Une absence de visibilité sur la deuxième partie de la campagne commerciale
« Honnêtement, nous n’avons aucune perspective sur la seconde partie de campagne : l’activité se présente quand elle se présente et les disponibles exportables en cultures d’automne (maïs et tournesol) nous sont pour l’heure inconnus. Pour résumé, nous avançons dans une inconnue de misère, avec de faibles volumes et aucune visibilité en termes de demande à l’exportation », s’inquiète Vincent Poudevigne. Mais la situation géopolitique, entre la prochaine arrivée de Donald Trump à la présidence des Etats-Unis et la guerre en Ukraine, évolue rapidement, ce qui pourrait changer la donne.
Une offre diversifiée pour profiter des opportunités de marché
« A l’heure actuelle, nos silos ne sont pas saturés. Nous arrivons à tempérer les entrées, sans refuser de marchandise, avec pour objectif d’avoir un panel d’espèces suffisamment varié pour pouvoir répondre à la demande d’un potentiel navire… », indique Vincent Poudevigne, directeur général du groupe Sica Atlantique, prestataire de service basé sur le Grand port maritime de La Rochelle.
Le silo portuaire rochelais est en effet amené à servir des clients aux cahiers des charges très différentes.

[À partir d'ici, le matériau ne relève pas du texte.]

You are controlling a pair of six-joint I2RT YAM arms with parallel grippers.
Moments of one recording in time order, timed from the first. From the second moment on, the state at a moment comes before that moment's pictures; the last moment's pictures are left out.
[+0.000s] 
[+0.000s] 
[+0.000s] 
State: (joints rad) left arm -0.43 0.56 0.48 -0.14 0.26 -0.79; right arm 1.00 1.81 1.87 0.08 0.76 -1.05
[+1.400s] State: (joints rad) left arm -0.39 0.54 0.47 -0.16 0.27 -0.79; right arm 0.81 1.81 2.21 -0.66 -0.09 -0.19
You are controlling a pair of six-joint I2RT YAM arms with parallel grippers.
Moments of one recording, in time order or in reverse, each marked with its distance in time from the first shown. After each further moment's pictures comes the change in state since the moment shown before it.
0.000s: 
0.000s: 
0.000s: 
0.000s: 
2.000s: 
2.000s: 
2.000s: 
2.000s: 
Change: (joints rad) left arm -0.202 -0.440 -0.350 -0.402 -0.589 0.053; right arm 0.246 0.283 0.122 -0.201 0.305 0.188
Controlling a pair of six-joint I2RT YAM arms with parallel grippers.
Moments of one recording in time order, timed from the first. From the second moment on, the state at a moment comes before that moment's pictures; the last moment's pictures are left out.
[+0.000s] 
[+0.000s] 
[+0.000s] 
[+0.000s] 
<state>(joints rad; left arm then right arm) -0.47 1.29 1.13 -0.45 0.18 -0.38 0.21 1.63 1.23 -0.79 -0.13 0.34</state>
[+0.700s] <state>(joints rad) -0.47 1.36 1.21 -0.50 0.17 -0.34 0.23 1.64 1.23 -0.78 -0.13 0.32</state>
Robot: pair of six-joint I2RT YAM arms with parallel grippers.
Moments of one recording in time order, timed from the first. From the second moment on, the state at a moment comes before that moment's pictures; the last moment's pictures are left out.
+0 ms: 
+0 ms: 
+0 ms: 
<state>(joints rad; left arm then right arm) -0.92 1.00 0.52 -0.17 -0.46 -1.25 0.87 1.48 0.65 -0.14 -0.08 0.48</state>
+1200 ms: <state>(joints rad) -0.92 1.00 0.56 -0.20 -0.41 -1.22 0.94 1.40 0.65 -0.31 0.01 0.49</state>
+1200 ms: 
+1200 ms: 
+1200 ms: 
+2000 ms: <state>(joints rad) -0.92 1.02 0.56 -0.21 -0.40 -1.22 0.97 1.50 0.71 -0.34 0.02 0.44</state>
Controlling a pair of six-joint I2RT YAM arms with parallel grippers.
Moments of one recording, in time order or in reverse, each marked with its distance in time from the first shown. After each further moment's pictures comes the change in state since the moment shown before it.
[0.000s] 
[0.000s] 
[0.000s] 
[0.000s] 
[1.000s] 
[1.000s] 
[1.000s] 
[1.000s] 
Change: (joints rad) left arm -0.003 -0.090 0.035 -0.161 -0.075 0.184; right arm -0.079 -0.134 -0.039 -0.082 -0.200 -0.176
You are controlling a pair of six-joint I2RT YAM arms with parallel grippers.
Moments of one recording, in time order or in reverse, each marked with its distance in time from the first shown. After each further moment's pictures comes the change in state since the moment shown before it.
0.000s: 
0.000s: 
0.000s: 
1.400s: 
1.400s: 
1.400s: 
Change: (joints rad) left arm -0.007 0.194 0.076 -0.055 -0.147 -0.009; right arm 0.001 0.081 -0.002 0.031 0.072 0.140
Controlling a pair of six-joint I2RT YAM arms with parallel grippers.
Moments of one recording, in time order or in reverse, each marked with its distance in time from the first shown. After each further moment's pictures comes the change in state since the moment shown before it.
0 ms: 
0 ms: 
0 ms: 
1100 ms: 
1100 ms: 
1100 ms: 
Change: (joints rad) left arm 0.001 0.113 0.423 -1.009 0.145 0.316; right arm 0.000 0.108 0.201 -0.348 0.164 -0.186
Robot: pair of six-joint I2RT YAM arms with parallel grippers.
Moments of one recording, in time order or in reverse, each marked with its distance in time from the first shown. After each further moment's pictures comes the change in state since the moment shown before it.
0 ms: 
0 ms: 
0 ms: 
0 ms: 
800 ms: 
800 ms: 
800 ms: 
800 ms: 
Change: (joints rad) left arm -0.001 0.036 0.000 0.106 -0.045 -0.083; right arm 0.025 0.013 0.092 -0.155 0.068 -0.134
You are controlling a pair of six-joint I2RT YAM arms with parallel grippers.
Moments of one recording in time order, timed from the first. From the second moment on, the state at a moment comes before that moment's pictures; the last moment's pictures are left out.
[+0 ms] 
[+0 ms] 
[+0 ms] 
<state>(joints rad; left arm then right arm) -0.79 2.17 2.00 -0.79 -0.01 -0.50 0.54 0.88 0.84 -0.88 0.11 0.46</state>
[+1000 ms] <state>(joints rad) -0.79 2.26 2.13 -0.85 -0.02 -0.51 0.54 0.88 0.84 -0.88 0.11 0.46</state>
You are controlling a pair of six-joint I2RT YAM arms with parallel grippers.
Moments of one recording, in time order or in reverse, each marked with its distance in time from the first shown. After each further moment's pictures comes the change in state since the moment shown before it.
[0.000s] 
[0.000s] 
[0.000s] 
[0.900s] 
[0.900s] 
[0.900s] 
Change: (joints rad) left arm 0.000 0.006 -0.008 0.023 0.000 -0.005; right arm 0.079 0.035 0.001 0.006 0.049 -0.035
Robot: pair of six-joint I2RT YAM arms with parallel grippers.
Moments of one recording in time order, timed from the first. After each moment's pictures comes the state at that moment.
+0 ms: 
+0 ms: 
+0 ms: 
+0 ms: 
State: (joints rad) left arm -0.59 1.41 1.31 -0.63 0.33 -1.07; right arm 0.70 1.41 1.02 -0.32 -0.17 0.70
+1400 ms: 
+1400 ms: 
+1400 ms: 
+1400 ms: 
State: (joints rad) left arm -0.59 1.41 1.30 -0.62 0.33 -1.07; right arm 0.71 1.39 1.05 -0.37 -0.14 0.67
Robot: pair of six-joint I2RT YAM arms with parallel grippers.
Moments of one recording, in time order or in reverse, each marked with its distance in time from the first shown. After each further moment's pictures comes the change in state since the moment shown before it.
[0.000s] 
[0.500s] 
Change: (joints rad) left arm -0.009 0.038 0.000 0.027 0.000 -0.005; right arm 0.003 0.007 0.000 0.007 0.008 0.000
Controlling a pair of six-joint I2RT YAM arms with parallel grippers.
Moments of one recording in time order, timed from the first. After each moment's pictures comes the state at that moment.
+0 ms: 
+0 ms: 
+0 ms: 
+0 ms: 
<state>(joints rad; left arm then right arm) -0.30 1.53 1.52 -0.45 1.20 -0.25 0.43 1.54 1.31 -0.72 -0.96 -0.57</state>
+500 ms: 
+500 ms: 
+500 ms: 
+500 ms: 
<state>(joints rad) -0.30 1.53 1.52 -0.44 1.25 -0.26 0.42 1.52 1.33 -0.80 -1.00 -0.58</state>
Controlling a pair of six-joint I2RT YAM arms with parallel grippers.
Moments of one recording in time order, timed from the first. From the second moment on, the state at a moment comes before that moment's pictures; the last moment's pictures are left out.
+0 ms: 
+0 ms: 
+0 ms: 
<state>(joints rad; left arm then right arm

Sur la première partie de la campagne 2024-2025, ses principales destinations sont l’Afrique de l’Ouest (Côte-d’Ivoire, Sénégal), la Chine et l’Egypte, « sans oublier l’Union européenne qui représente 20 % du tonnage global à l’exportation contre 15 % en temps normal », précise le dirigeant de Sica Atlantique.
En plus d’une segmentation de son offre, le terminal portuaire peut réaliser tout type de chargement. « Nous réalisons des affaires en "top of", autrement-dit nous complétons les chargements de navires en provenance de Rouen, avec des cargaisons comprises entre 20 000 t et 30 000 t. Par ailleurs, nous chargeons de gros bateaux sur l’Afrique de l’Ouest (cales de 35 000 t à 40 000 t), sans oublier des panamax (avec des capacités de stockage entre 65 000 t et 85 000 t) à destination de la Chine », détaille Vincent Poudevigne.